Buying a New Apartment
There are inherent risks in investing in an apartment today – more so than ever before. Brisbane, Melbourne and Sydney’s skylines have all been dominated by cranes in recent years as literally tens of thousands of apartments are built. Unless you are investing in a post war block of units, most apartments are newish, with many built for immediate market impact rather than for longevity.
The sheer speed of construction is testament to that. Some apartment complexes can deliver less than 10 years of solid value to their owners, before they turn into money pits, as shoddy workmanship and hasty construction start to reveal themselves. In addition, the resale potential alone of apartments in many of Australia’s cities is a lottery at best, with so much competition to contend with.
Buying Land is Important
The investment potential of the property you choose is an important part of the equation and your choice here will really be influenced by what your long-term property investment goals are. In the case of an apartment, the bulk of the growth potential may be in the building itself, rather than the small piece of land it sits on. When purchasing a house, the land itself becomes the greater part of the asset in many cases, however so much more can be done with the property that improves your capital growth options as well.
Body Corporate & Ongoing Strata Fees
Buying an apartment comes with ongoing overhead costs such as body corporate fees, strata title rates and being responsible for repairs and maintenance to the general apartment block exterior, common access areas, security and administration.

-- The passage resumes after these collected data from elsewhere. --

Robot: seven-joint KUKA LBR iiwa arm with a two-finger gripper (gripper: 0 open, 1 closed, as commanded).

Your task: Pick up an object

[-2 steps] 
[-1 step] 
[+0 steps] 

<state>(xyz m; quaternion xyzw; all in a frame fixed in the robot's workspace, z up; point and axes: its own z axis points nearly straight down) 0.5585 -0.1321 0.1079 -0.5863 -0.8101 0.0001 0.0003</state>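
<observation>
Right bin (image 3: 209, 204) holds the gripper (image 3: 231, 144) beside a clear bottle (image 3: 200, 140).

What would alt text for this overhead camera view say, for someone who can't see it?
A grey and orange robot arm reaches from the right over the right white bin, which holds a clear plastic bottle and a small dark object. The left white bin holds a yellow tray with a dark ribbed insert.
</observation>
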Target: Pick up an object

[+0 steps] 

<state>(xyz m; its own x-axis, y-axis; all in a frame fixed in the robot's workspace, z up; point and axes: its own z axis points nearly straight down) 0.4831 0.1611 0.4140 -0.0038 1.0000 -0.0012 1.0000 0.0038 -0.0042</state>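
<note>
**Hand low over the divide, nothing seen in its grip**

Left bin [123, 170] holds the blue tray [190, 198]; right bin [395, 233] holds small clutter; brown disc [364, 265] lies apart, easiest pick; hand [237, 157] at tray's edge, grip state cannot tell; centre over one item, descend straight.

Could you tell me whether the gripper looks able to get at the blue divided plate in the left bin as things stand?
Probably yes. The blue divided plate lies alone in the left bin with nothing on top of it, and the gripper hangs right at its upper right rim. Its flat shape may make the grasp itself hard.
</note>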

It is important you ask for the body corporate fee structure and include these costs into your budgeting model.
As mentioned previously, your borrowing capacity will dictate your choice of buying a house or an apartment, yet the most important consideration is looking for well priced property and the capacity to capitalize on your investment. A three-bedroom house in a regional area may end up being a much better opportunity for you to invest in, than a small inner-city apartment. Similarly, a spacious apartment a little out of the city may serve your plans better, compared with committing to a huge mortgage for a house that offers more space than you need.